Thanks for your question, it gives me the ability to nerd out on linguistics a
little bit!

As mentioned, the hallmarks of a successful language learning curriculum are
engagement and immersion. I misspoke when I said that "nothing does engagement
and immersion better than video games." One thing does engagement and
immersion better than video games: VR video games.

VR does other things better than video games too, and a million times better
than textbooks. For one, VR excels at spatial conceptualization. This is
important because one of the many obstacles Korean speakers face when learning
English, believe it or don't, is spatial reasoning. Consider the following
sentence:

The teacher is in front of the whiteboard.

In Korean, a literal (machine) translation looks like this:

Teacher whiteboard in front of is+polite participle.

If you parse this incorrectly you will focus on the "whiteboard in front," and
in instances without contextualization, get the objects' spatial relationships
completely backward.

Here we're working from English to Korean but believe me, the confusion goes
both ways!

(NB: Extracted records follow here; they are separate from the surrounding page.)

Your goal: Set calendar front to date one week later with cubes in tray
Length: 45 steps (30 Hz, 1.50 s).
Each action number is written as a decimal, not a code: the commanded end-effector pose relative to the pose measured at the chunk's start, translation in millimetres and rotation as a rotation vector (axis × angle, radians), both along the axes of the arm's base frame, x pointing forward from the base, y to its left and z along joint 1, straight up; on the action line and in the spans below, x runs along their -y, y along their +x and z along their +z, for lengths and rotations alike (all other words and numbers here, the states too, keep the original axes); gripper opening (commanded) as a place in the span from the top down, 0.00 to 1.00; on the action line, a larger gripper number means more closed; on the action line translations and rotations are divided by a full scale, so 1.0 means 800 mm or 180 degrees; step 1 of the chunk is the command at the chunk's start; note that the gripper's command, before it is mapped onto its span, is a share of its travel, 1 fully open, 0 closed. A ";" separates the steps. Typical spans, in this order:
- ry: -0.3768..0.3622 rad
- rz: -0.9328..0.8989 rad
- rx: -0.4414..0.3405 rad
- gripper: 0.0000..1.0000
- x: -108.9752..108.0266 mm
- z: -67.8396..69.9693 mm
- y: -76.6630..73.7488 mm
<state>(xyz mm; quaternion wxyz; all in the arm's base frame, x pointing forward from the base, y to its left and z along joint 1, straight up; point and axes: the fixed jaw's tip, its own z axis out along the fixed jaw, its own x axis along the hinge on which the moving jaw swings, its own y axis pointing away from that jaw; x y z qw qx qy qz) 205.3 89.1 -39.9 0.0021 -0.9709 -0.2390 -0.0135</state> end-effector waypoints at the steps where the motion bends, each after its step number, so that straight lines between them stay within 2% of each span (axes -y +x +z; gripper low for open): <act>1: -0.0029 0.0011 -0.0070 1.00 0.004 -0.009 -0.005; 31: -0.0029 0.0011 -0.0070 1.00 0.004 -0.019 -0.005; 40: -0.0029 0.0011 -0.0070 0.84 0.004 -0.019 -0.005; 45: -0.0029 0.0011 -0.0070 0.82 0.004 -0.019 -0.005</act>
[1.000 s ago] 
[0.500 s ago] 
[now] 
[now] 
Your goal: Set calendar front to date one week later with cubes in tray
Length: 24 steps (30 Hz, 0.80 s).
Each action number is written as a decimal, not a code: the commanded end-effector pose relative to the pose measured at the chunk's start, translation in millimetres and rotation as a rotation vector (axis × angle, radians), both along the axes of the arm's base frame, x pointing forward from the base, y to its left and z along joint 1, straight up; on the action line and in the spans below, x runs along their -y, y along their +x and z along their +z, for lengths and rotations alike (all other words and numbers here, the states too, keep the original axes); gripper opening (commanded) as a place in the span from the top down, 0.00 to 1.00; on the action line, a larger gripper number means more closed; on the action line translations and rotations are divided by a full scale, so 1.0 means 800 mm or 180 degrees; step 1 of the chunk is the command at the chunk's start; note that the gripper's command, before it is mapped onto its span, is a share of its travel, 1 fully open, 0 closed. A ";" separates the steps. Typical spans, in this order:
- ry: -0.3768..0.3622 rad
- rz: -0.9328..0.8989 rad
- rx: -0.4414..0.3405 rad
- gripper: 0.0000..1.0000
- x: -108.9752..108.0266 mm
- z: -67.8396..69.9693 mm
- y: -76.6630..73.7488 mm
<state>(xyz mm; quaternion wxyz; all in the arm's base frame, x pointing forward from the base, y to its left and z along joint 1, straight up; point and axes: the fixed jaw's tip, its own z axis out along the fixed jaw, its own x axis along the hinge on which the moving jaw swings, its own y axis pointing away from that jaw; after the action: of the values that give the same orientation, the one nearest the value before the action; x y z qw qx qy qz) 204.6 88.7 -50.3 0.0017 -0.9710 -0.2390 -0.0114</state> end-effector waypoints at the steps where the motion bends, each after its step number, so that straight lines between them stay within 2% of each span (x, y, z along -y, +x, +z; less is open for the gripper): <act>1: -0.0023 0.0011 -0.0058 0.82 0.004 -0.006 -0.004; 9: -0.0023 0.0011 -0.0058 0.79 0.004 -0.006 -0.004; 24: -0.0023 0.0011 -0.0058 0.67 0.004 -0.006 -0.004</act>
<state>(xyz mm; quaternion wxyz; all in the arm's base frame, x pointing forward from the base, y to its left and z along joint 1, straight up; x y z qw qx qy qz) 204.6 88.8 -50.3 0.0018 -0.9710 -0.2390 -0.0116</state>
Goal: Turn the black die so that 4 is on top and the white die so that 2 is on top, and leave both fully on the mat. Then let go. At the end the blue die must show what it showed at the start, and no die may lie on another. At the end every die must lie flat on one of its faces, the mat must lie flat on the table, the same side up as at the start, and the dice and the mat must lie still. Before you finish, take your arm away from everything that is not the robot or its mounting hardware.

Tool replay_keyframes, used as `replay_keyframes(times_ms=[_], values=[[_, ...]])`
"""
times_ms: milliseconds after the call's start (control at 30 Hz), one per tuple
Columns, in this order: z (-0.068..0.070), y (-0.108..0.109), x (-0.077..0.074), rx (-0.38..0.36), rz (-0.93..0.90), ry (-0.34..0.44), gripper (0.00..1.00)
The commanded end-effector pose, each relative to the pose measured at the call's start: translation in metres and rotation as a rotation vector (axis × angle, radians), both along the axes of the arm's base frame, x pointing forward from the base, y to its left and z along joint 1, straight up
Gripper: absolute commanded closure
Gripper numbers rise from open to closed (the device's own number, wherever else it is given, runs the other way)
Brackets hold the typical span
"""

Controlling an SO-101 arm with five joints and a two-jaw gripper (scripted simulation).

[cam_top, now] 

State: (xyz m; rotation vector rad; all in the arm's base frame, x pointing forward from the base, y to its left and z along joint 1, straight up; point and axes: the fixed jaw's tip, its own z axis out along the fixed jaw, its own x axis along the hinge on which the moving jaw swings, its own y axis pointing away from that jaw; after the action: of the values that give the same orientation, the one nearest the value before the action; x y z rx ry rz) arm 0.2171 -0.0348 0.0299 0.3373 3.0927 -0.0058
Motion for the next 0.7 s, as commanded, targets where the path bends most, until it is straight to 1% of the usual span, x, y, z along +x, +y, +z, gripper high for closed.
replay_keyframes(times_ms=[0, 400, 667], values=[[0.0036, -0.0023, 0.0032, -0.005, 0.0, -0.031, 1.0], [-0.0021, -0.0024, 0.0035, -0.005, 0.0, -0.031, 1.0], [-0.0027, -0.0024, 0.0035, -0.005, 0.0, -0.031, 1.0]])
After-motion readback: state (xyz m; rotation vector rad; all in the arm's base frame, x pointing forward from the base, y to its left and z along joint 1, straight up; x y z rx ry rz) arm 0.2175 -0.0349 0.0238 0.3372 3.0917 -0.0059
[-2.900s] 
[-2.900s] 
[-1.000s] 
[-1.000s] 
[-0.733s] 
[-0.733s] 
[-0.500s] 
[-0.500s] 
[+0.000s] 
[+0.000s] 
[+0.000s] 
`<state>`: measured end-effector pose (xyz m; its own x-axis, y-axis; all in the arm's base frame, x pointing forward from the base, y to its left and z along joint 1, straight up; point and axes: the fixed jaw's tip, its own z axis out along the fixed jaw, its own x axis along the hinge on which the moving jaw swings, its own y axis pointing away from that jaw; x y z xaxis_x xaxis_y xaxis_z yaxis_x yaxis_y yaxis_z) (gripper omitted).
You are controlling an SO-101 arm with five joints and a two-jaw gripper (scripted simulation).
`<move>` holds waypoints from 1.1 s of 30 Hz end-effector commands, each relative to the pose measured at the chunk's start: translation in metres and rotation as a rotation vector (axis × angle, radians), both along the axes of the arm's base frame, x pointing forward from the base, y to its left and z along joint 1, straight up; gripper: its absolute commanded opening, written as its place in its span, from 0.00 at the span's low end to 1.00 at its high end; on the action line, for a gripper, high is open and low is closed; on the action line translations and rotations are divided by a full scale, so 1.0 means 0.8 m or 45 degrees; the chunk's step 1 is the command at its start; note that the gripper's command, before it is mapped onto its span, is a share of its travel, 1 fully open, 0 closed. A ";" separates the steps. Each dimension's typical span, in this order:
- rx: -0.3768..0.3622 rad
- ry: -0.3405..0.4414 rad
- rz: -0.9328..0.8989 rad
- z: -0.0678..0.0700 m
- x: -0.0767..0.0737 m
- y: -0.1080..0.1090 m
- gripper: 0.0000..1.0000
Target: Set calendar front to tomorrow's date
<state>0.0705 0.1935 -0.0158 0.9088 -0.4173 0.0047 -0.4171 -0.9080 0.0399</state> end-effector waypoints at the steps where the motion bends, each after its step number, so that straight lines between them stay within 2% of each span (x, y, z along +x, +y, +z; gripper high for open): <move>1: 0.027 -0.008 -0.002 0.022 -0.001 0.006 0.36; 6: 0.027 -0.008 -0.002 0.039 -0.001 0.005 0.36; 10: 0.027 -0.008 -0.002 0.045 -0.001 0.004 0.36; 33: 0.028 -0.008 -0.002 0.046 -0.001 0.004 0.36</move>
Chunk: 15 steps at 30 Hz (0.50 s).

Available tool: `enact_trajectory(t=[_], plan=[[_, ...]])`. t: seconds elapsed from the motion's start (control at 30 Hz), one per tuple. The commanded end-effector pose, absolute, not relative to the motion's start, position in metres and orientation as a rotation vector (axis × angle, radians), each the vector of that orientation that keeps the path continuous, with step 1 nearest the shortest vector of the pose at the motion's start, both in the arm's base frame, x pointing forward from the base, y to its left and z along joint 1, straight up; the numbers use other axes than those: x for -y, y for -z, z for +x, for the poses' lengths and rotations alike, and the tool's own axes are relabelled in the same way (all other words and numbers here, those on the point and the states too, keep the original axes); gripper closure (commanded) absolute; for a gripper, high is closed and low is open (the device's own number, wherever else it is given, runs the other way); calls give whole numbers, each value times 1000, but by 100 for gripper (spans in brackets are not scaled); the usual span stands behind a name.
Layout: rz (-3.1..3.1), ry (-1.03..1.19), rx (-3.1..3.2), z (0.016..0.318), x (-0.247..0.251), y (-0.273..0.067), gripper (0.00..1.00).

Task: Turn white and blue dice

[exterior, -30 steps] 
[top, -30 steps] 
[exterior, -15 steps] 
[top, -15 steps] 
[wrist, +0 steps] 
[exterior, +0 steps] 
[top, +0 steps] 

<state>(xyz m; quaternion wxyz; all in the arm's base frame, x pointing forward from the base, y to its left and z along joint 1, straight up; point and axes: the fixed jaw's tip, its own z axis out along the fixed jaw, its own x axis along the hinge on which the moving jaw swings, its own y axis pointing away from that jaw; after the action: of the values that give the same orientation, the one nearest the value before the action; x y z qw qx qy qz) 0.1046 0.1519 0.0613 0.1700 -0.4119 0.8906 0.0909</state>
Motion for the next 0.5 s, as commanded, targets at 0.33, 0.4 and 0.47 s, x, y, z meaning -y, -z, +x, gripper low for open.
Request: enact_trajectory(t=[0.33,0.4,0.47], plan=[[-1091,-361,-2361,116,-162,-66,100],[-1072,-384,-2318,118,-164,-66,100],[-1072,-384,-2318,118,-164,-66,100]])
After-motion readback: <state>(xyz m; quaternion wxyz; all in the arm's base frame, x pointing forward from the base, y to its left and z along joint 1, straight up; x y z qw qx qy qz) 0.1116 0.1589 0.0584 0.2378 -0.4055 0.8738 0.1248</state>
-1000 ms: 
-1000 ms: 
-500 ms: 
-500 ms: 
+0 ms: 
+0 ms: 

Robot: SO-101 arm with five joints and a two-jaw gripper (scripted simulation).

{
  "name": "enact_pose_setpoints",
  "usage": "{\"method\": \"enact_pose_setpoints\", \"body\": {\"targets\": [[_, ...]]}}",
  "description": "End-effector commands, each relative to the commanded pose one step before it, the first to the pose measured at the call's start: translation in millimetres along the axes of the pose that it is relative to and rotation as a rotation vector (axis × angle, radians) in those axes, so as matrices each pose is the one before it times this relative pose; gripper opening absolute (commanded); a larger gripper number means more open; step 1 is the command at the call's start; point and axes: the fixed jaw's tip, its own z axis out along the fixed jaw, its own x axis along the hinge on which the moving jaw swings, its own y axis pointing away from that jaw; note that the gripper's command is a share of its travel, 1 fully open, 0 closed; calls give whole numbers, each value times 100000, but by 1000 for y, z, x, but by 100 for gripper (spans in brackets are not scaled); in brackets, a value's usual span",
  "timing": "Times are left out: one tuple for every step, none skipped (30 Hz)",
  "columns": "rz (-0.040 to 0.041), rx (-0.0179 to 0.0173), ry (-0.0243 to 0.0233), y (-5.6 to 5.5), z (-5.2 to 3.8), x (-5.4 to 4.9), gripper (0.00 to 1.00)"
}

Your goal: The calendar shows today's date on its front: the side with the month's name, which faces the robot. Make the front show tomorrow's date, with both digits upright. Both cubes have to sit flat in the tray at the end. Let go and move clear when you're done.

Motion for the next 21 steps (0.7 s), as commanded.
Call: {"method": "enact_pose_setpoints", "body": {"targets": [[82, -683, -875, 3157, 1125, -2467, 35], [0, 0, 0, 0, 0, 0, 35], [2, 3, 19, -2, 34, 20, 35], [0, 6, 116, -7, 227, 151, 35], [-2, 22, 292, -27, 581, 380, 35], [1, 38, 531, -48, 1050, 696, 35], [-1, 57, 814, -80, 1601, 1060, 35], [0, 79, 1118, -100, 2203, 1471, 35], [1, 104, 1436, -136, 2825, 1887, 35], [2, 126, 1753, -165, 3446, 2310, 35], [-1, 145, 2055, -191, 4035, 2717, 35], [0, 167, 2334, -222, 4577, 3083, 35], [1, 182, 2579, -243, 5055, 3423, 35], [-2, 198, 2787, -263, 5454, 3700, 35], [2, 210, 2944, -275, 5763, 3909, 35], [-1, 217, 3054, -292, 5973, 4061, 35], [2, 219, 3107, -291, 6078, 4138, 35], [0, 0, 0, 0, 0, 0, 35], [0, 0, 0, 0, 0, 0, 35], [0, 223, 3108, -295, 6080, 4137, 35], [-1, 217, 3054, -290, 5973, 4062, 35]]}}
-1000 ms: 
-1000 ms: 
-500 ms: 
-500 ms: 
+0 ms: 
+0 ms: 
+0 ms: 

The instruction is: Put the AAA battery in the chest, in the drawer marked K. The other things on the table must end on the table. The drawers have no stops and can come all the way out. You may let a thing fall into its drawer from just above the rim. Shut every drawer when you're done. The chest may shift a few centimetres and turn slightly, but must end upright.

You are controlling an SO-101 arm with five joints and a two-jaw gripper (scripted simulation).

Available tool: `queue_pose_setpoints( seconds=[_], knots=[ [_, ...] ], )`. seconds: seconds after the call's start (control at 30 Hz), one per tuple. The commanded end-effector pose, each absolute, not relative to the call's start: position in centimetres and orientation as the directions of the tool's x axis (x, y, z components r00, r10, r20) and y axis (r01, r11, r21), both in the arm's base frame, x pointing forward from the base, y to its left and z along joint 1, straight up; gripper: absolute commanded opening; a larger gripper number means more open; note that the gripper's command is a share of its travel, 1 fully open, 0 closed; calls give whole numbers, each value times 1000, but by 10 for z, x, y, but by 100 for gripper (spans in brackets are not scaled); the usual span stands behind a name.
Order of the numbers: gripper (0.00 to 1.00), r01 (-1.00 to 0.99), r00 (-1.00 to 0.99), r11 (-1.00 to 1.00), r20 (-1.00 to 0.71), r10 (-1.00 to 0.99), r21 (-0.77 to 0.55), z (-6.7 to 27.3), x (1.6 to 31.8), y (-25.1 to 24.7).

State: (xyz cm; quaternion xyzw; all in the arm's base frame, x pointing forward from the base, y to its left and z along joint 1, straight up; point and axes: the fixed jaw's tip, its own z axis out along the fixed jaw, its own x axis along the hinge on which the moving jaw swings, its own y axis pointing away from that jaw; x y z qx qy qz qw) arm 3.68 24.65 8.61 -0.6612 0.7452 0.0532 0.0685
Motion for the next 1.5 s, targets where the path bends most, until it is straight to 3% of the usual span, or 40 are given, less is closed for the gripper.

Ask any native speaker teaching in Korea, prepositions wind up
being the longest, most frustrating modules there are. Sadly, they don't
understand Korean sentence structure and so they haven't a clue as to why.
They simply repeat the book's lessons louder.

By standing my students up and having them orientate themselves according to
prepositional imperatives, they were better able to understand the spatial
relationships, and by extension, English. Again, this isn't something that can
be accomplished in a book.

It can only be accomplished (mass produced) in VR.

Thanks again for your fantastic question johnsoncreek (let me know if my
answers have/haven't been sufficient)!